In the 1990s, California, New York, Indiana, and Connecticut were pioneer states in creating Partnership programs, where insurance payouts for long term care can be deducted from the insured’s assets if the plan runs out and Medicaid is needed. Partnership programs save states money by encouraging people to buy long term care insurance.

To encourage more Americans to plan for the risk of needing long term care Congress passed the Deficit Reduction Act of 2005 (DRA). The new law permits the creation of beneficial public/private partnerships; a joint-effort between states and insurance companies who offer Qualified Long Term Care Insurance Partnership Policies. States would then amended their Mediciad law(s) to allow for the Partnership.

Insurance companies have agreed to offer high-quality, affordable long term care insurance protection that meets the stringent requirements set by the federal legislation and states.

Not all policies sold in your state are Partnership qualified. The most common non-Partnership policies are sold through employers, unions, associations – these are group policies and only individual policies are Partnership. Not all insurance companies policies qualify for Partnership in every state, check with us about your state or a specific company.

Partnership policies not only offer benefits to pay for long-term care costs. They offer the special additional benefit of Asset Protection should you ever need to apply for Medicaid assistance.

Now most states have Partnership programs, but California’s program needs to be updated.

To qualify for the state Partnership, California requires a long term care insurance policy to have a minimum of  $190* a day in coverage and a 5% compound interest inflation protection for someone under age 70. But these requirements may make the premiums out of reach for average Californians.

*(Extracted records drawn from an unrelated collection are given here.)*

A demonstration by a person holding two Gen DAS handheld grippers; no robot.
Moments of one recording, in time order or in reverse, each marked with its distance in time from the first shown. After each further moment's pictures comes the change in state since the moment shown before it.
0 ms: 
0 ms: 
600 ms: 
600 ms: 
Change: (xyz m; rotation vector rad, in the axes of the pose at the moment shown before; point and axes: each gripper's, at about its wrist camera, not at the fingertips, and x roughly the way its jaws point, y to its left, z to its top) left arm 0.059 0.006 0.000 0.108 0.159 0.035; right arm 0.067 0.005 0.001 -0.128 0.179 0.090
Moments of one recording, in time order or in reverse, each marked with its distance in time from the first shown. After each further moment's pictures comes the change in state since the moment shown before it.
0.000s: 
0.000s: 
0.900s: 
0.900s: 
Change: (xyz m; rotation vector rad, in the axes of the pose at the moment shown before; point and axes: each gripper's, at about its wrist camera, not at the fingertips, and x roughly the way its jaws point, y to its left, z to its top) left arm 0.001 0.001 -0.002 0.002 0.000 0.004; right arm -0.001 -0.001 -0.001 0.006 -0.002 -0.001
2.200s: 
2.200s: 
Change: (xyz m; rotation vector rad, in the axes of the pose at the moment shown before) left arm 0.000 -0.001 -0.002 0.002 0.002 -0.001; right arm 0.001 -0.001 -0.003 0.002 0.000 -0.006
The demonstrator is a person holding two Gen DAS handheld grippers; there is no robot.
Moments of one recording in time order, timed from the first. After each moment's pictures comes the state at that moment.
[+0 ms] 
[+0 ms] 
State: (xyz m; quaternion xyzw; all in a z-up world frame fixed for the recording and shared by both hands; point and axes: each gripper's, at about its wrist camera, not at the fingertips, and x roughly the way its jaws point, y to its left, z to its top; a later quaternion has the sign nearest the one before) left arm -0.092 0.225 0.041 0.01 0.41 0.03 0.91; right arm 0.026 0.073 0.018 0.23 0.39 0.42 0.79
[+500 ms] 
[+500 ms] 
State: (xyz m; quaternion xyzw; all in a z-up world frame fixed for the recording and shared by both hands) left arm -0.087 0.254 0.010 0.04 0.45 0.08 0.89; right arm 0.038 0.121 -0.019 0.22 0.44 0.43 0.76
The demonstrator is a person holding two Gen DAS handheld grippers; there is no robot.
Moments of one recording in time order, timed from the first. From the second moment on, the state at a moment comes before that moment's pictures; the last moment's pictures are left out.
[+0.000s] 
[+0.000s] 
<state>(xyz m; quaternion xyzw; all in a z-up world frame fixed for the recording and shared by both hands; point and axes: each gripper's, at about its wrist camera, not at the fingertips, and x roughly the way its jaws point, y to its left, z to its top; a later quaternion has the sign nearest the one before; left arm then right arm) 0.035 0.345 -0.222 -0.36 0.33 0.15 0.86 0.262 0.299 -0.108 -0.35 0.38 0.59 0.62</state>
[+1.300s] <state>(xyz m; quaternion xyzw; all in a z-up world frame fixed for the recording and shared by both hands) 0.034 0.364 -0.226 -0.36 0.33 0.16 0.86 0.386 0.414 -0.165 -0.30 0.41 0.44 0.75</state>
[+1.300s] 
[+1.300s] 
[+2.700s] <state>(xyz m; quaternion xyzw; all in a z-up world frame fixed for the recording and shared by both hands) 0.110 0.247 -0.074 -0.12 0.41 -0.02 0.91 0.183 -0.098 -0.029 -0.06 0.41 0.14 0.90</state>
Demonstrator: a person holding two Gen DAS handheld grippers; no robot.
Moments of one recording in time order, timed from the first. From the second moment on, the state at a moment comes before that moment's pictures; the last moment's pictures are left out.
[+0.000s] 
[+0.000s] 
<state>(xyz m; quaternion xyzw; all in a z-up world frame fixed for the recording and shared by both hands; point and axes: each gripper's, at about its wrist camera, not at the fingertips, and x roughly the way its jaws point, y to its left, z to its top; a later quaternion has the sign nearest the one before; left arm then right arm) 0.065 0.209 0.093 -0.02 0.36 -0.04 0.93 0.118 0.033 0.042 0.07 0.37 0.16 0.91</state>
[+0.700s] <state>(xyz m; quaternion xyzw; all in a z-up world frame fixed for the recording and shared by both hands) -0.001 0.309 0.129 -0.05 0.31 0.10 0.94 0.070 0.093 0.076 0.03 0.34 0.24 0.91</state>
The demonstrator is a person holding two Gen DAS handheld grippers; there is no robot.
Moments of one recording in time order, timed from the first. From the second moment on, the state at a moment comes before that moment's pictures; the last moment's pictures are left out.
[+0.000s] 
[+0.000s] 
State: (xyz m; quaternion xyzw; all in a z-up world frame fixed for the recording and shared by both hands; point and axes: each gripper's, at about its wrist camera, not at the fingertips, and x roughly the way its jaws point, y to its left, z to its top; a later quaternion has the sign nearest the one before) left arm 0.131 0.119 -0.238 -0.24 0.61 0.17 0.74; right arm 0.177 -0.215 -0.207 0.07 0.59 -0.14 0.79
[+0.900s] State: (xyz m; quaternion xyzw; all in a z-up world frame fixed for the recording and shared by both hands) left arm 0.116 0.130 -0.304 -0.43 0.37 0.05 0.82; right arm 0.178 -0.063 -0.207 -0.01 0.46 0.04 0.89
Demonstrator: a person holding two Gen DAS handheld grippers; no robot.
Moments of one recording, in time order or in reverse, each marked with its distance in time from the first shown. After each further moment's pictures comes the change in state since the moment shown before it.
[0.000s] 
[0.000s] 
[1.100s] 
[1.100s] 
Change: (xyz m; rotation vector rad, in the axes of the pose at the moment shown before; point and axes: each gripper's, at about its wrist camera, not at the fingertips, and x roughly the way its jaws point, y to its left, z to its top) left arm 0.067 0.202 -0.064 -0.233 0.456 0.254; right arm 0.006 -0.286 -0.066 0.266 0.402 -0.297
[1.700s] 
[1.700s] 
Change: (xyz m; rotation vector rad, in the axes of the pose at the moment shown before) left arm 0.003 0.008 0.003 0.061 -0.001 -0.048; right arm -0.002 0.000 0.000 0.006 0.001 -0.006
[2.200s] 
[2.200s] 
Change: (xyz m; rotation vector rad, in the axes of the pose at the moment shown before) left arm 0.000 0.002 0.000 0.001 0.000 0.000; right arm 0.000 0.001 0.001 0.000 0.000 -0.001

In  Partnership states created after 2005,  inflation protection is the only requirement for a plan to qualify for Partnership and 3% compound is about half the cost of 5% compound, making a comparable California Partnership policy about twice the cost.

The requirements can change from year to year. But another problem is that California long term care insurance Partnership policies do not have reciprocity; that is, if the insured moves to another state, although the insurance policy moves with the insured, the Partnership asset protection no longer applies. You would have to move back to California to use the Partnership asset protection part of the policy.

All the other Partnership states have reciprocity – even the other Partnership pioneer states New York, Indiana, and Connecticut.

California spends over $14 billion annually on long term care through its Medicaid program (called Medi-Cal). The only state that spends more is New York at over $15 billion. Total long term care Medicaid spending for the United States is over $118 billion.

In 2005, about 1.5 million Californians used long term care services. That number is expected to skyrocket: 6.5 million Californians will be 65 and older by 2025. Nearly a million will be 85 and older, and many of them will need long term care.

It is obviously in the interest of states to encourage people to get long term care insurance. However, the policies have to be affordable or people will not insure. Also, since people move around, reciprocity between states is essential. California needs to make these changes to its Partnership program so it can include more people.